Look through the data below, and copy each line that carries the word "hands".

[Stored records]
____

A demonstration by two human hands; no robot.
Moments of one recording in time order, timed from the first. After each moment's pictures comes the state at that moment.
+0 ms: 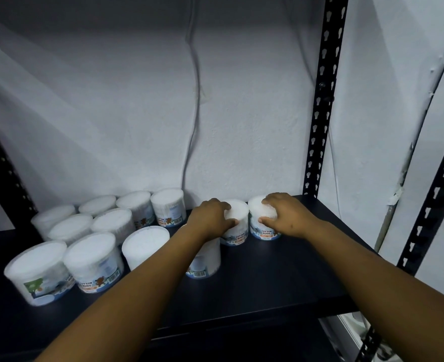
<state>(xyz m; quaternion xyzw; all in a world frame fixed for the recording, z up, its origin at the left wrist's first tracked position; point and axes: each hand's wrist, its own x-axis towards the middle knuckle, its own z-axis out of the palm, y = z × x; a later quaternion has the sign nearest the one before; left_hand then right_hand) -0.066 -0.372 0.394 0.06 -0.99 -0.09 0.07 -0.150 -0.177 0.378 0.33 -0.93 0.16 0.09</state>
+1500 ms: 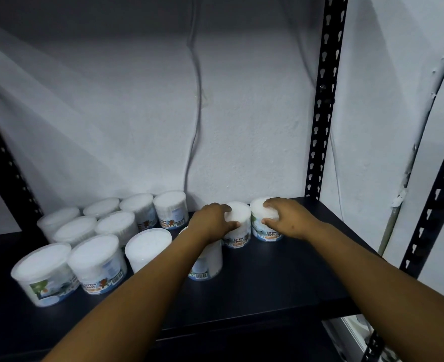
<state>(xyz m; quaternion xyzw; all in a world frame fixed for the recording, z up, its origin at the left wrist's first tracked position) -0.065 -0.373 0.393 0.07 -0.99 -0.11 0.06 -0.147 -0.174 0.378 0.31 -0.92 0.22 0.05</state>
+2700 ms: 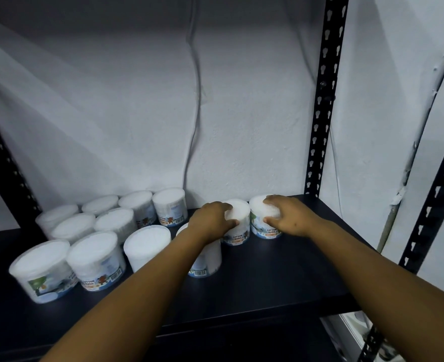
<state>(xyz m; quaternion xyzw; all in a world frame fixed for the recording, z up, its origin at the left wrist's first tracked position) -0.065 -0.372 0.387 0.05 -0.99 -0.12 0.09 -0.152 -0.169 0.375 0.31 -0.92 0.22 0.04</state>
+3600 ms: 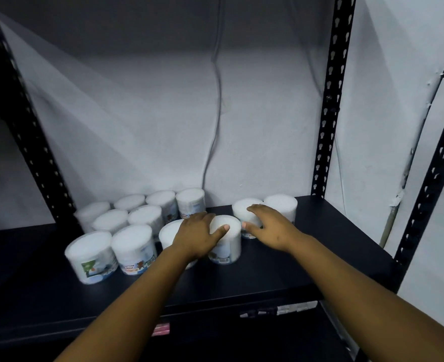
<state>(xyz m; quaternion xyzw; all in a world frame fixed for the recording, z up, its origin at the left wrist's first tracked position) 0.029 -0.423 0.383 0.06 -0.98 -0.12 0.12 -0.057 -0.226 0.382 0.33 -0.90 0.27 0.03</state>
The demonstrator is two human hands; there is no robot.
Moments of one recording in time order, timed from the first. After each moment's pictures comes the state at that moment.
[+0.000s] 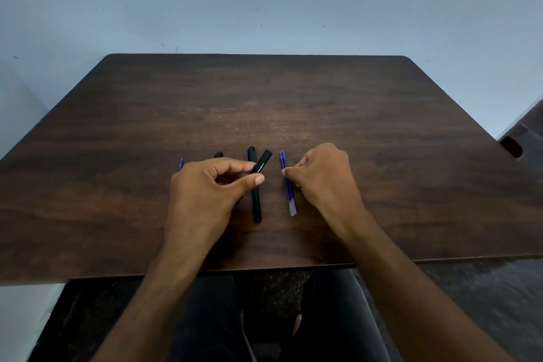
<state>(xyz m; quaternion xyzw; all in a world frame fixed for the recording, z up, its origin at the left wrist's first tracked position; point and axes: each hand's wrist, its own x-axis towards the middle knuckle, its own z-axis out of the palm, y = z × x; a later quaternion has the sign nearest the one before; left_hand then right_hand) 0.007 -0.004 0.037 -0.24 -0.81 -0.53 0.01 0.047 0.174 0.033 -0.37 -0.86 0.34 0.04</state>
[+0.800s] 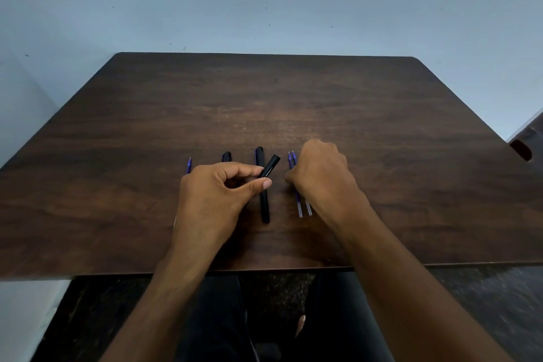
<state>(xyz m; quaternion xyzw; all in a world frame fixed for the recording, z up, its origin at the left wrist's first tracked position) 0.006 -0.010 0.031 -0.24 -0.82 -0.52 0.00 0.022 0.162 0.036 -0.38 -0.91 0.17 0.00</state>
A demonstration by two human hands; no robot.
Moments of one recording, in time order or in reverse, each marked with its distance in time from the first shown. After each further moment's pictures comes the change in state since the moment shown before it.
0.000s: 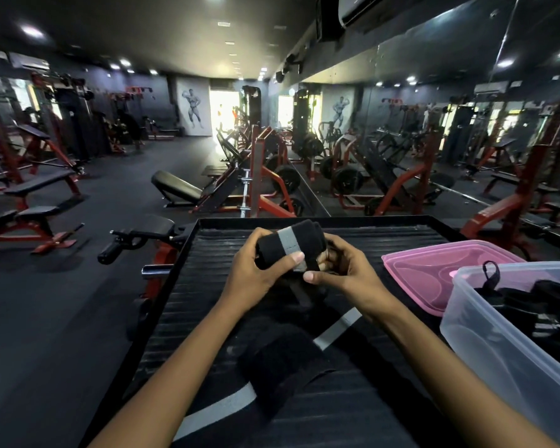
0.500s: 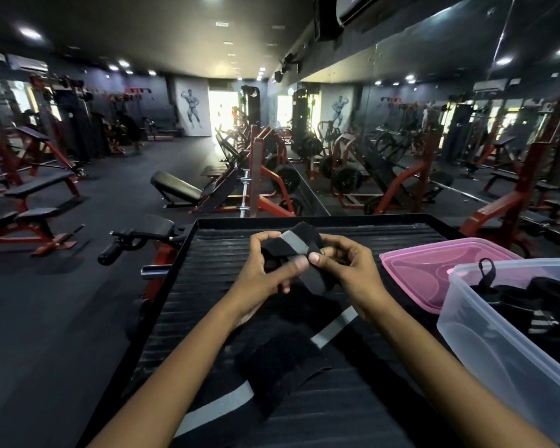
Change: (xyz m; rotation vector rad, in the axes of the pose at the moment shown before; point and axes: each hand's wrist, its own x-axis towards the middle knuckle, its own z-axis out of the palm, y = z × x) left_hand -0.007 0.003 0.012 -0.367 -0.146 -0.312; right_hand 0.003 0.002 0.003 0.085 0.218 0.005
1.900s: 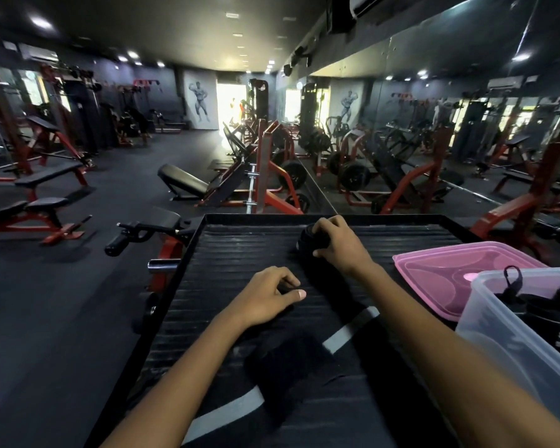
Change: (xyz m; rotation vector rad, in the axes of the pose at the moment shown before) left_hand 0.010 -0.027 -0.025 0.815 -0.090 -0.011; right_hand 0.092 0.046 -0.007 -1.077 -0.146 -0.063
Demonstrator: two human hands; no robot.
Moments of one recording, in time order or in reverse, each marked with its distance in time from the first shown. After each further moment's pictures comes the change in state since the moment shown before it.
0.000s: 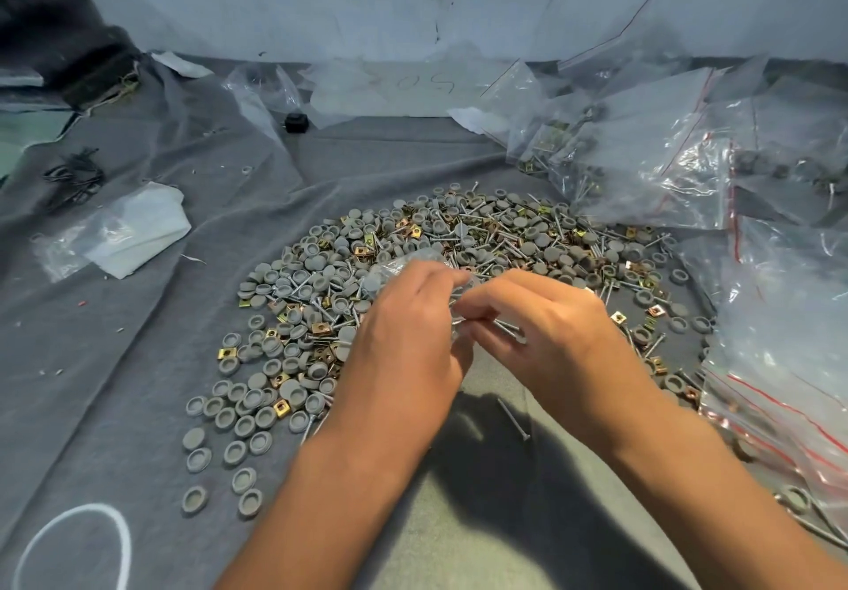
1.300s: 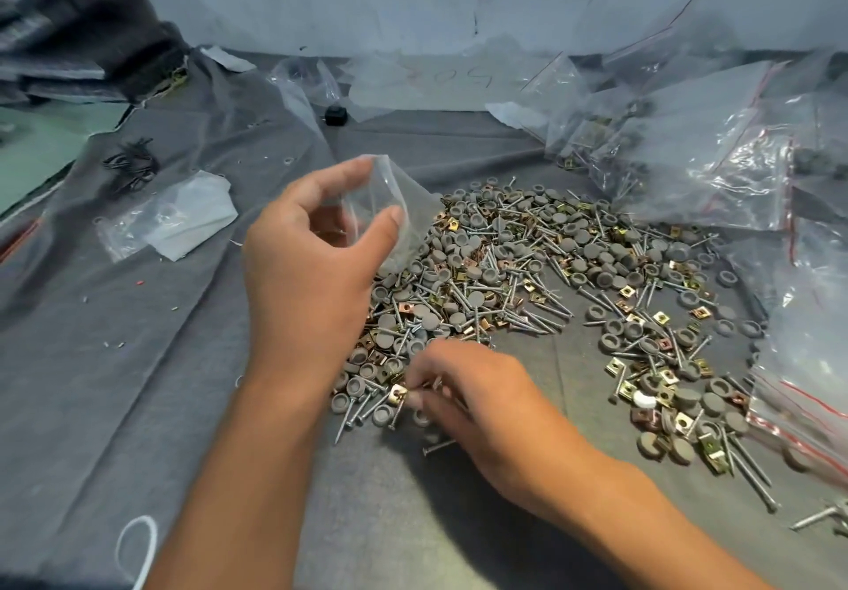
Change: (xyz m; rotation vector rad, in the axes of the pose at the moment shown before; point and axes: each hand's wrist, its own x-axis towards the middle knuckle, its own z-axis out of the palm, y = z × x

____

* **ANSWER BOX**:
A demonstration by two human hands; no robot.
The demonstrator is two human hands; there is no robot.
A demonstration by two human hands; no robot.
Demonstrator: two human hands; no robot.

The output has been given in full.